With the generous spending from the federal government, the provincial government’s fiscal situation is relatively healthy. So far it used only $40M of the $200M contingency fund that it set aside to fight the COVID-19 pandemic. Its net debt-to-GDP ratio in 2021-22, predicted to be around 20 per cent, is among one of the lowest of the ten provinces. Saskatchewan is at an enviable position compared with its neighbour Alberta, which is facing a depressed and uncertain economy. In contrast to Alberta, which is still reluctant to introduce a Provincial Sales Tax (PST), the access to PST revenue and the PST rate increase in 2017 offered Saskatchewan an important revenue buffer.

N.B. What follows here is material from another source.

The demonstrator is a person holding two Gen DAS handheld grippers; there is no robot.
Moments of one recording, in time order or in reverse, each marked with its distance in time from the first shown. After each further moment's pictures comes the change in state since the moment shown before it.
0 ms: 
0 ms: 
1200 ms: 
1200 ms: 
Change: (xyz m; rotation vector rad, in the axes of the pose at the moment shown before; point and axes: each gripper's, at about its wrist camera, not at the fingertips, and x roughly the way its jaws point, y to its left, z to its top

More importantly, the foundation of the economy has been so far rather unscathed, and market trends favour the province. The economy of Saskatchewan is positioned to rebound quickly, as soon as the world economy recovers. With a dominant share of uranium and potash in the world, and a large stock of arable land, the future of Saskatchewan is bright. The world’s demand for food and minerals will only increase. An RBC report projected that the revenue of the province will grow at about 5 per cent per year over the next three years, while total expenses will grow at a much slower pace (-0.4 per cent in 2021-22 and 1.5 per cent in 2022-24).[2] This leaves Saskatchewan on a plausible path to balancing the budget by 2024-25.

However, the recent spike in coronavirus cases and possible new lockdown measures throw these projections into doubt. If the economic recovery is scaled back, the Saskatchewan Party will have to revisit its assumptions and adjust its taxation and spending programs accordingly. Of course, the government can always push the date of balancing the budget beyond 2024-25. The only certain thing is that the NDP missed a historical opportunity rendered by the pandemic. If the unsettling circumstances of the pandemic did not shake Saskatchewan’s commitment to a conservative fiscal approach, it will be even harder for the NDP to challenge and alter the current fiscal course in the coming years.

References

[1] James Wattam and Haizhen Mou. 2020. “Canadian Provincial Fiscal Cyclicality.” Working Paper.